WORK ITEM: Beginning with the opening line of the entries, return every line through the one containing "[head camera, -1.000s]", both included, and nothing else. Omit pictures.

PROVIDED ENTRIES:
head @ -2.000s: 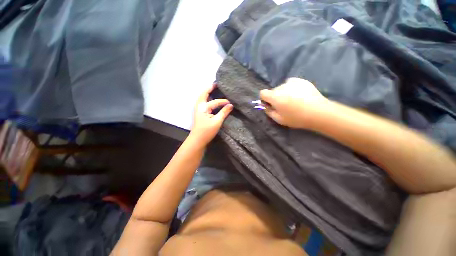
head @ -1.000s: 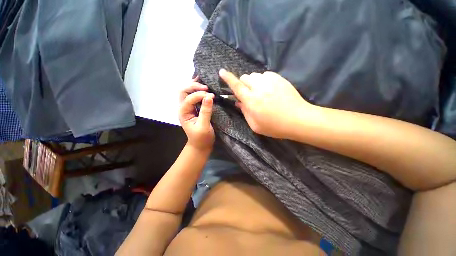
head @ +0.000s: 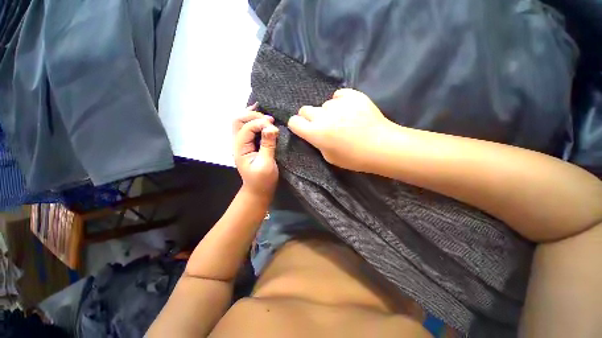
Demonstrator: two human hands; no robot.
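Observation:
A dark grey herringbone jacket (head: 455, 228) lies over the front edge of the table and hangs towards me. Its shiny blue-grey lining (head: 429, 72) puffs out above the rough wool. My left hand (head: 256, 148) pinches the jacket's left edge between thumb and fingers. My right hand (head: 340, 129) is a closed fist just right of it, against the wool; its fingertips are hidden and no tool shows in it now.
The white table (head: 208, 79) shows between the jacket and grey garments (head: 102, 92) hanging at the left. Below them are a wooden stool (head: 79, 228) and a dark cloth heap (head: 129, 294) on the floor.
The view is closer on the jacket than two seconds ago. My right hand has come nearer my left; its extended forefinger has curled in, and the metallic glint seen earlier is gone.

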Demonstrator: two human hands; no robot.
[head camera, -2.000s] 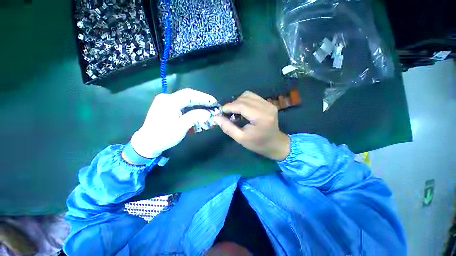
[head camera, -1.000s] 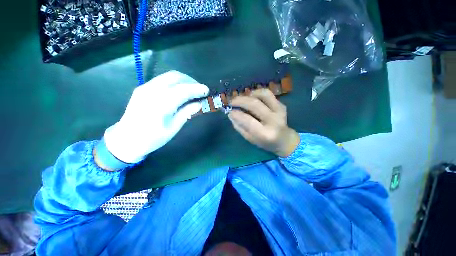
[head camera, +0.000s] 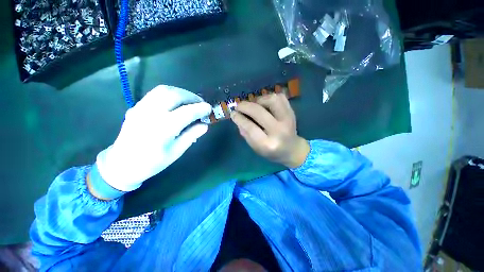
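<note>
The long orange-brown assembly jig (head camera: 294, 88) lies slanted on the green mat, with dark slots along its far edge. A white-silver block part (head camera: 218, 112) sits in a slot near its left end. My left hand (head camera: 159, 130), in a white glove, has thumb and fingertips at the jig's left end; what it grips is hidden. My bare right hand (head camera: 269, 127) has its fingertips on the jig beside another pale part (head camera: 232, 105). Its fingers hide part of the jig, and I cannot tell if it holds the part.
Two black bins stand at the far left, one with chunky metal pieces (head camera: 58, 32), one with fine screws (head camera: 170, 13). A blue coiled cord (head camera: 121, 58) runs to my left hand. A crumpled clear bag (head camera: 366, 42) lies right of the jig. A white perforated sheet (head camera: 127, 229) shows near my lap.
My hands were together around small pieces over the jig; they have parted and lowered onto it. The whole view has shifted, so the bench things appear further left.
</note>
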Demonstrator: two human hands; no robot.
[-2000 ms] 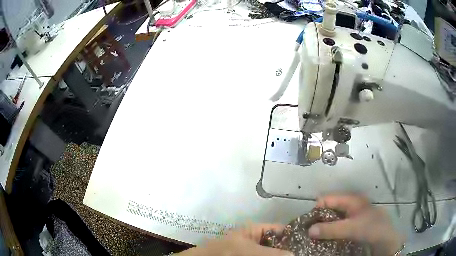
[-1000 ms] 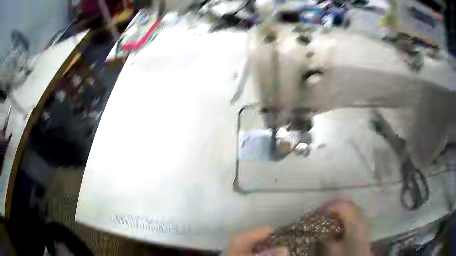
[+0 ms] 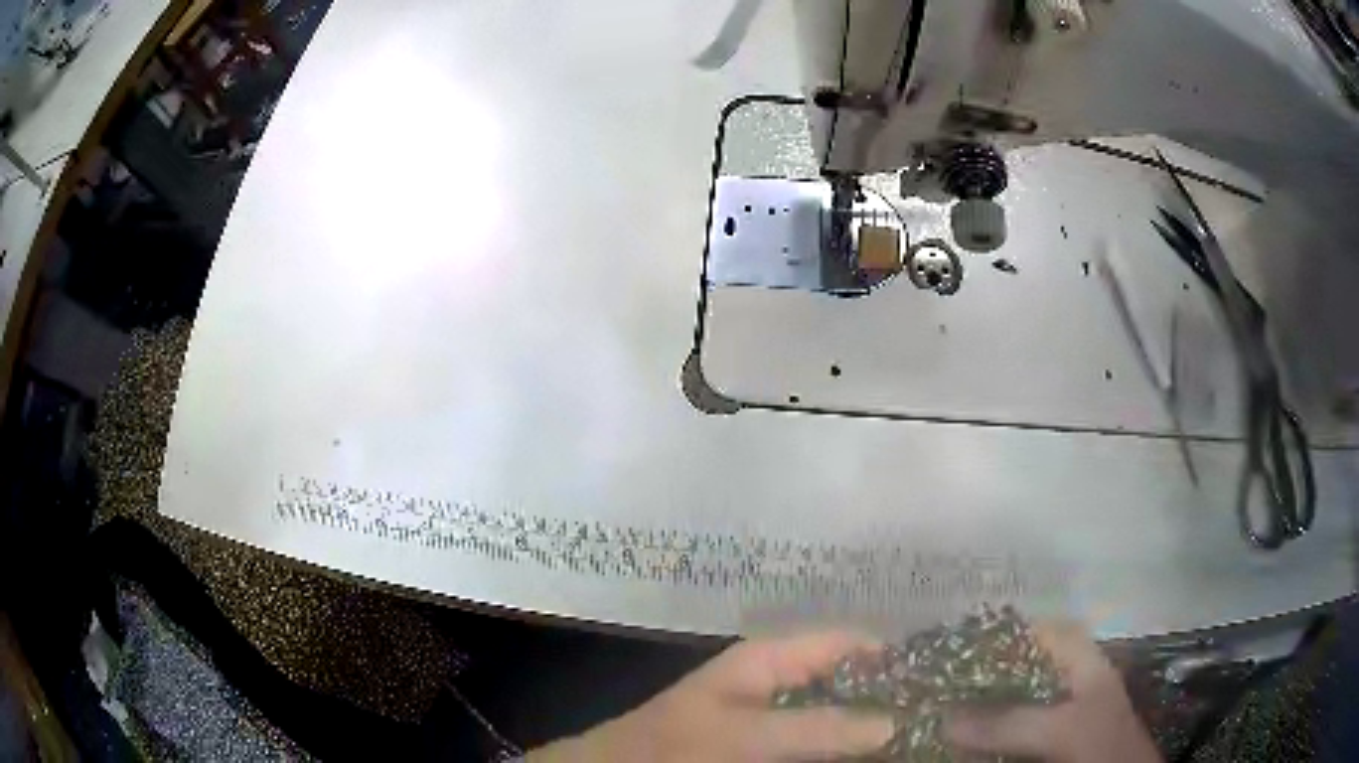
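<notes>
A dark speckled fabric panel is bunched between my two hands at the front edge of the table, low in the view. My left hand holds its left side. My right hand holds its right side and is cut off by the bottom edge. Both hands are somewhat blurred. The sewing machine's needle area is ahead of the hands, apart from the fabric. The shiny slide plate lies bare beside it.
Fabric shears lie right of the needle, with a slim metal tool beside them. The machine head stands at the upper right. A printed ruler runs along the front of the table. Speckled and black cloth hangs low left.
The view has tipped down, so the machine and shears appear higher. The pink item is out of view. Both hands still hold the speckled fabric, now at the table's front edge.
</notes>
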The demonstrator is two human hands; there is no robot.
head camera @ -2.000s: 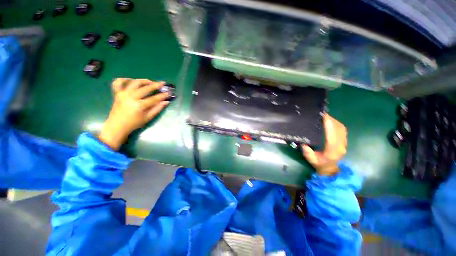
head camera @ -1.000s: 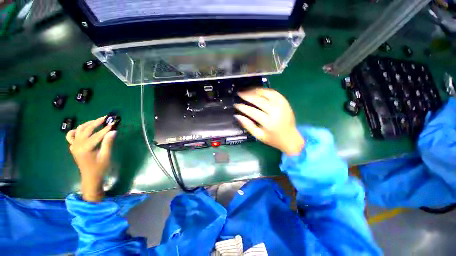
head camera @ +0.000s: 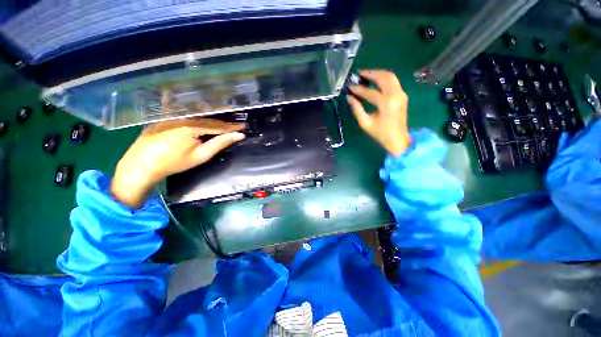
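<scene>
The black fixture base [head camera: 263,161] lies in front of me, with a red button [head camera: 261,194] on its front edge. My left hand [head camera: 174,151] reaches over its rear left part, fingertips at a small dark thing at the nest [head camera: 254,127]; the fingers partly hide it and I cannot tell whether they grip it. My right hand [head camera: 382,108] is off the base's right side and holds a small black housing [head camera: 356,80] in its fingertips, beside the guard's right end. The clear guard [head camera: 217,85] stands over the base's rear.
Several loose black housings [head camera: 78,133] lie on the green mat at left. A black parts tray [head camera: 487,125] with units is at right, other housings [head camera: 455,130] beside it. A grey slanted post [head camera: 478,39] stands behind. A neighbour's blue sleeve [head camera: 573,191] is at right.
My left hand has moved from a loose housing at left onto the base. My right hand has left the base and now holds a housing at the right. The view has shifted.
</scene>
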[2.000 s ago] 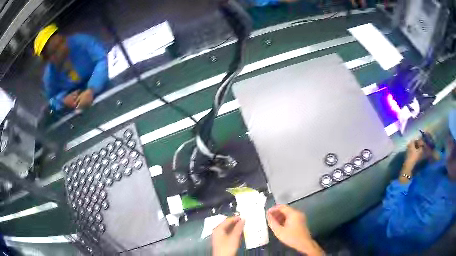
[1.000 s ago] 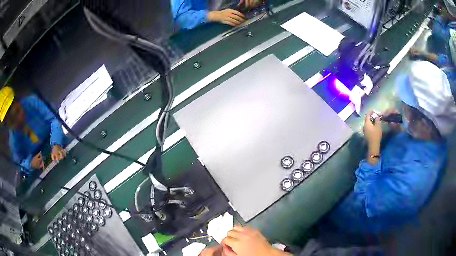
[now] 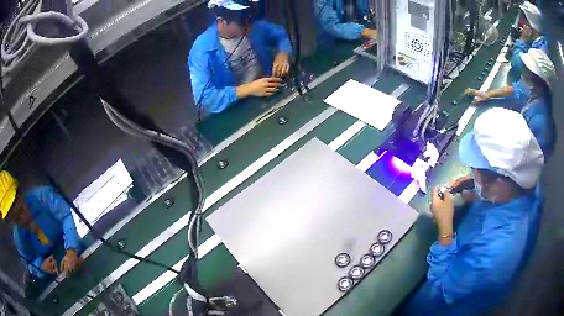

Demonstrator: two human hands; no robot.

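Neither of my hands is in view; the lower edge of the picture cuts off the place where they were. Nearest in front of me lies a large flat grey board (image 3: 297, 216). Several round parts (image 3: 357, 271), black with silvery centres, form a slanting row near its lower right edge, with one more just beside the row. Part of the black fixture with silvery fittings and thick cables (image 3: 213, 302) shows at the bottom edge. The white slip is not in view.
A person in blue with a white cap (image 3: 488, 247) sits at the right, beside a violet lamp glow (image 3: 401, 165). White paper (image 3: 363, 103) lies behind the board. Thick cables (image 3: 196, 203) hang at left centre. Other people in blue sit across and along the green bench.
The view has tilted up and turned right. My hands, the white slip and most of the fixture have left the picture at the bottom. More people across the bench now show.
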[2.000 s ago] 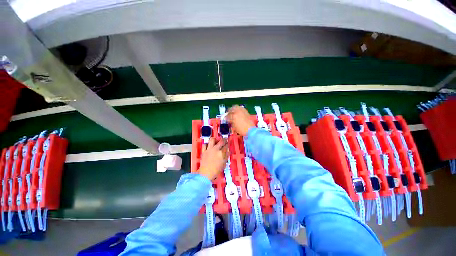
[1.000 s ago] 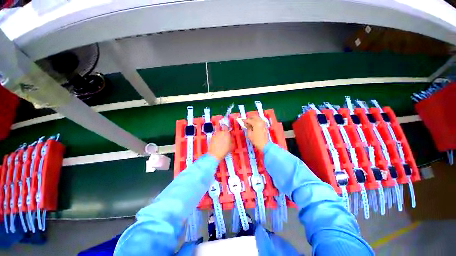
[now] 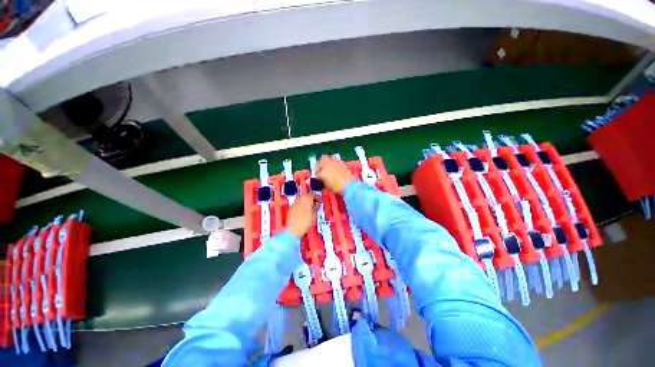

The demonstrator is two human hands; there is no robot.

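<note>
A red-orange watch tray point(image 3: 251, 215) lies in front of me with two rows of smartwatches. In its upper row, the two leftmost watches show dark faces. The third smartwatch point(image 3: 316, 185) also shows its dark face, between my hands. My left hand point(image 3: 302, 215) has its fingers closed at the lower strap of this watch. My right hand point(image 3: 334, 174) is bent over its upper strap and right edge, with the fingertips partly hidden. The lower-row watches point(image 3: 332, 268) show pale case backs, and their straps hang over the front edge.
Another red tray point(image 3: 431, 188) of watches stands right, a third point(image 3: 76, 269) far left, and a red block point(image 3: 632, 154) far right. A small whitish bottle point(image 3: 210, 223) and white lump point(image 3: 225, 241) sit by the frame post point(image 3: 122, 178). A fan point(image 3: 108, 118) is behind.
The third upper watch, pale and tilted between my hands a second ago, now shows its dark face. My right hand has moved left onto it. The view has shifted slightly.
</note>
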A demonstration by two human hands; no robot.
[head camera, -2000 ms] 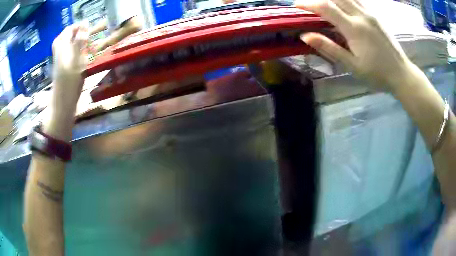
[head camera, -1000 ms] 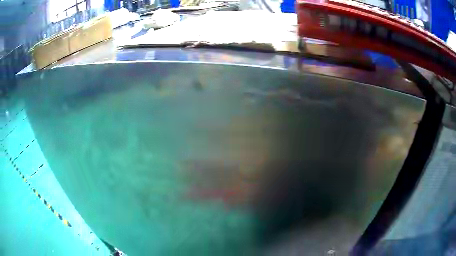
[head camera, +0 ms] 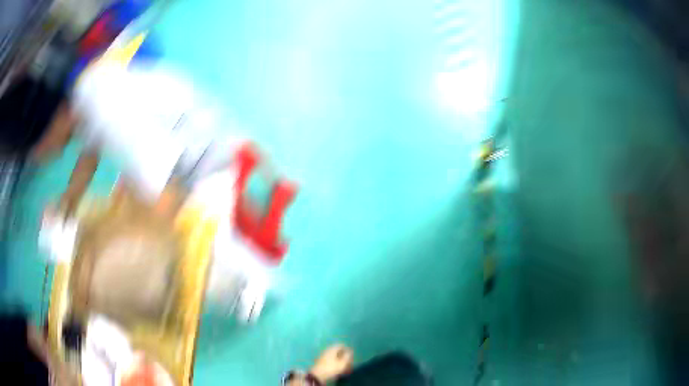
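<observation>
The view is strongly blurred. A small hand with a dark band at the wrist, which looks like my left hand [head camera: 332, 363], is at the bottom edge, fingers curled; whether it holds anything cannot be told. My right hand is not in view. A yellow-edged table [head camera: 195, 301] stands at the left, with a brown box-like tray [head camera: 130, 275] on it. Pale blurred items lie at its near end.
A person in white [head camera: 155, 124] leans at the table's far left. A red stool-like shape [head camera: 261, 215] is beside them. Green floor [head camera: 363, 249] bears yellow-black tape [head camera: 489, 256] at the right. A dark rounded shape [head camera: 389, 371] is at the bottom edge.
The view has swung away from the red board and the dark-framed table to the floor and yellow table. Both hands were on the red board two seconds ago; it is now out of view.
</observation>
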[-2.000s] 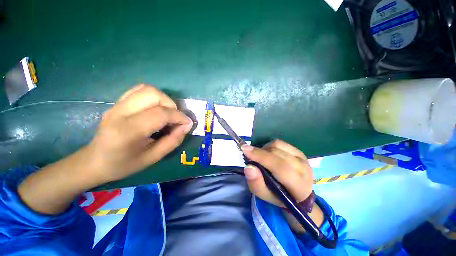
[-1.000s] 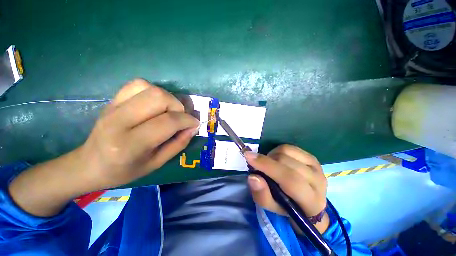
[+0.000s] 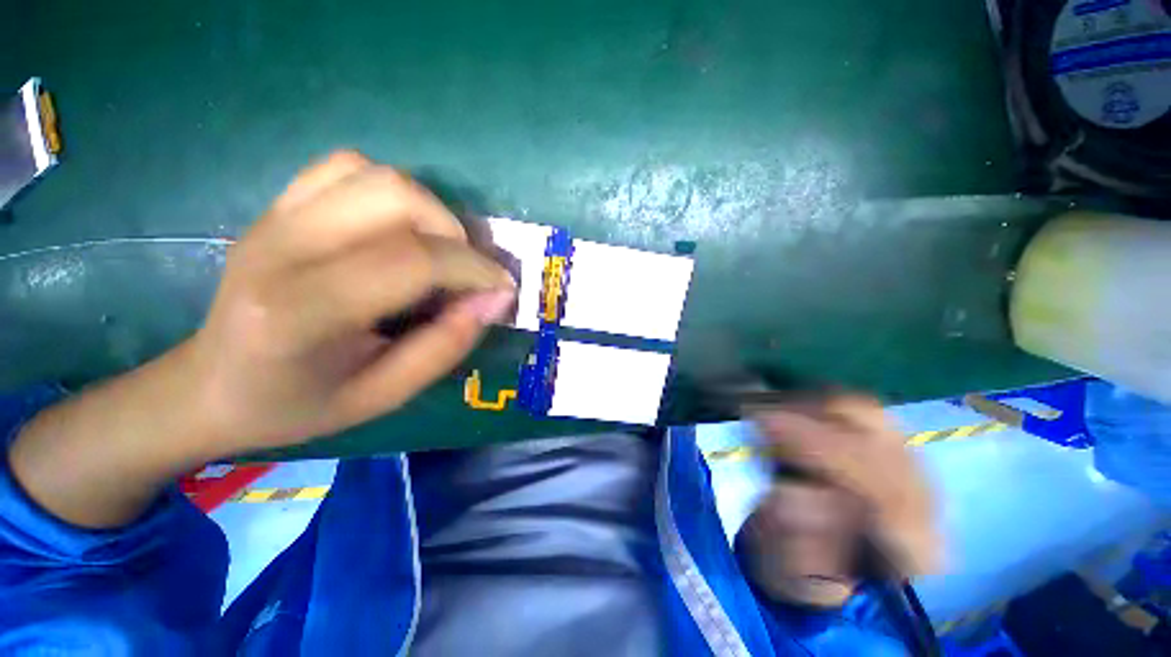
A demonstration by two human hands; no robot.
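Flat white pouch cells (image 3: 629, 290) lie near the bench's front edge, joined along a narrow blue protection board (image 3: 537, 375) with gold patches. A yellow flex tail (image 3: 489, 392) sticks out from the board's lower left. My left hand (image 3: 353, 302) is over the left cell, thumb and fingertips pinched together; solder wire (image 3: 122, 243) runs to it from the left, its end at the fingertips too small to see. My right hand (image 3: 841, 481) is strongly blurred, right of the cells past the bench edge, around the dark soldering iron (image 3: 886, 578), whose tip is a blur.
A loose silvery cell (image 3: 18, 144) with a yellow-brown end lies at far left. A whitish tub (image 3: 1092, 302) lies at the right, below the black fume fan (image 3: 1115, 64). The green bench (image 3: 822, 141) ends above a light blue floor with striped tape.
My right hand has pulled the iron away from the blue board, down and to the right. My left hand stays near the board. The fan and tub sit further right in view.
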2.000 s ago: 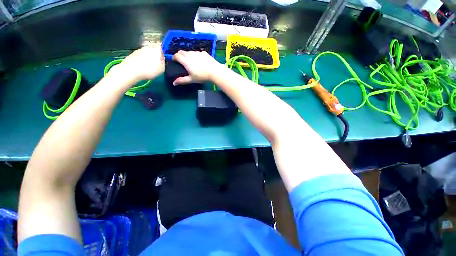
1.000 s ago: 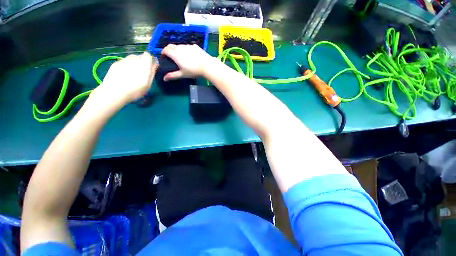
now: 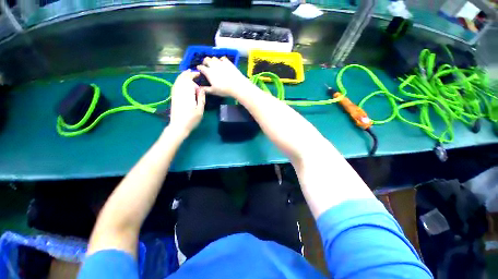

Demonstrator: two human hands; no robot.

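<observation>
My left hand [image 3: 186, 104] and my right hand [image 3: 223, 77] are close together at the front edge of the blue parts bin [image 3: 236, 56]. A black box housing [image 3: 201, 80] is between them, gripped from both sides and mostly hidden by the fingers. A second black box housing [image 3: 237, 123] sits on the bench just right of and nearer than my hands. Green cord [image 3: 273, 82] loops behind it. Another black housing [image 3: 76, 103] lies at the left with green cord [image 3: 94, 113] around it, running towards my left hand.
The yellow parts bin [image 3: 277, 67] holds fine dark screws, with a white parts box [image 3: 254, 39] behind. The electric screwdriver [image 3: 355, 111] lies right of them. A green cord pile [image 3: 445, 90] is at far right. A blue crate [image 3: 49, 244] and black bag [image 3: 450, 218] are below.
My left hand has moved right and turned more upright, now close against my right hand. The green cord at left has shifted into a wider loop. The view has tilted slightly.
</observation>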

SOLUTION:
head @ -2.000s: 
head @ -1.000s: 
head @ +0.000s: 
Demonstrator: two human hands; no robot.
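Observation:
A dark grey herringbone jacket (head: 455, 228) lies over the front edge of the table and hangs towards me. Its shiny blue-grey lining (head: 429, 72) puffs out above the rough wool. My left hand (head: 256, 148) pinches the jacket's left edge between thumb and fingers. My right hand (head: 340, 129) is a closed fist just right of it, against the wool; its fingertips are hidden and no tool shows in it now.
The white table (head: 208, 79) shows between the jacket and grey garments (head: 102, 92) hanging at the left. Below them are a wooden stool (head: 79, 228) and a dark cloth heap (head: 129, 294) on the floor.
The view is closer on the jacket than two seconds ago. My right hand has come nearer my left; its extended forefinger has curled in, and the metallic glint seen earlier is gone.
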
Demonstrator: two human hands; no robot.
[head camera, -2.000s] 
[head camera, -1.000s] 

An answer has been given, and the exercise is complete.